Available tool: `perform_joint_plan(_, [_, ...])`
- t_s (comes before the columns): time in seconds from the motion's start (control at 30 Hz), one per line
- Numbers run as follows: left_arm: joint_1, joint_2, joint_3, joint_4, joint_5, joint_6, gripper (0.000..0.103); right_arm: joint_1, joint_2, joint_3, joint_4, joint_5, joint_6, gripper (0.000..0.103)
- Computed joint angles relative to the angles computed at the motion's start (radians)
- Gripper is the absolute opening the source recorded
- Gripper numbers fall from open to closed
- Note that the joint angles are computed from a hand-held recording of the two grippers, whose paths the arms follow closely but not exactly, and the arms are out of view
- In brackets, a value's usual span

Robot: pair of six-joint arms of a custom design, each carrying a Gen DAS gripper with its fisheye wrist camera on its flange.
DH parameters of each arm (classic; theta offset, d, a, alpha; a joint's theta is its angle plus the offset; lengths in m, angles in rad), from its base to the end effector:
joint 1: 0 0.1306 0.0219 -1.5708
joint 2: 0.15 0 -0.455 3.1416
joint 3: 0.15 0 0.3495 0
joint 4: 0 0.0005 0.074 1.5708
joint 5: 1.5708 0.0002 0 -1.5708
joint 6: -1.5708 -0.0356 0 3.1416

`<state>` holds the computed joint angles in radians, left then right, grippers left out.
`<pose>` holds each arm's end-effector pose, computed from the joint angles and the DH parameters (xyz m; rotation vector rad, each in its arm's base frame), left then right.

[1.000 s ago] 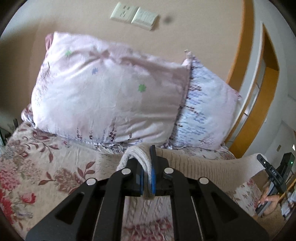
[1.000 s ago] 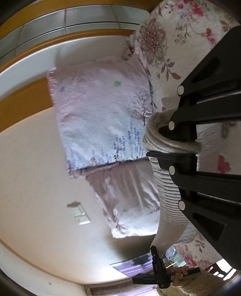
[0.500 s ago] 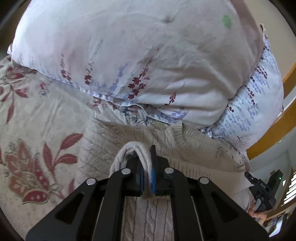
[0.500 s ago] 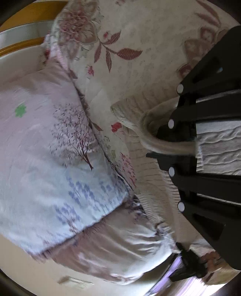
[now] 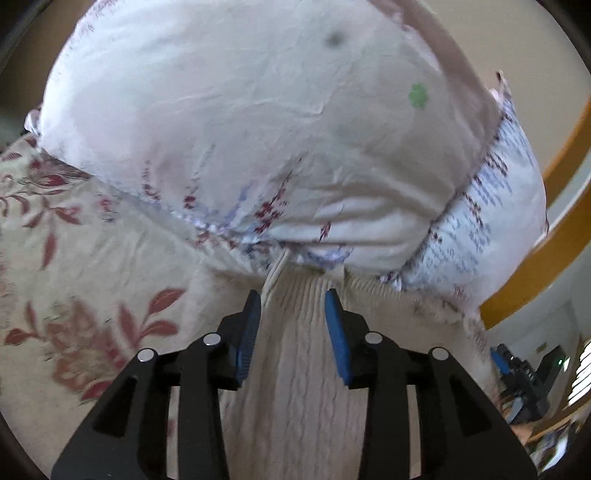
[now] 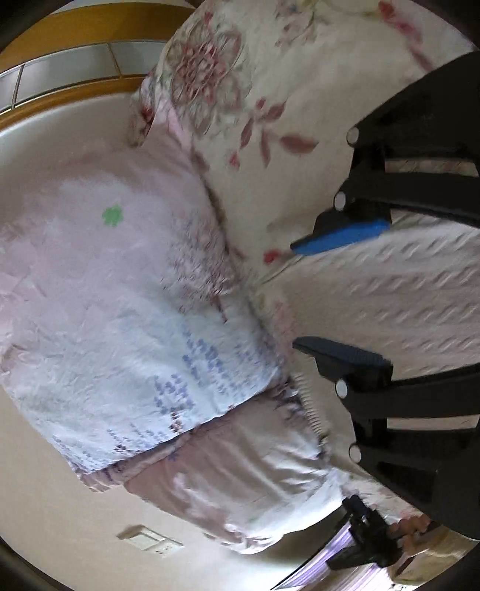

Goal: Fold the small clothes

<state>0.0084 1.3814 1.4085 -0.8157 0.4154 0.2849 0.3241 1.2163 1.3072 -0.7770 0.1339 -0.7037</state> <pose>0.4284 -0.0113 0.5190 -0.1414 2.3556 -0.6243 0.3448 0.1103 0.5385 0.5011 2.2248 0.3976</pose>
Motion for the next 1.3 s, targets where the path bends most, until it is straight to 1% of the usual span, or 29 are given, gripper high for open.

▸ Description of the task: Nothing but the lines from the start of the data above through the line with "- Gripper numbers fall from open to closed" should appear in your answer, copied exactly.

▸ Written answer:
Available tool: `perform_joint_plan(_, [_, ...])`
- t_s (comes before the columns): time in seconds from the motion's start (control at 30 Hz), one per line
- Numbers run as follows: left_arm: joint_1, joint_2, joint_3, joint_4, joint_5, joint_6, gripper (0.000..0.103); right_arm: joint_1, joint_2, joint_3, joint_4, joint_5, joint_6, gripper (0.000..0.103)
- Computed joint angles relative to the angles computed at the motion's start (radians)
- Gripper is the absolute opening the source recorded
- Gripper numbers fall from open to closed

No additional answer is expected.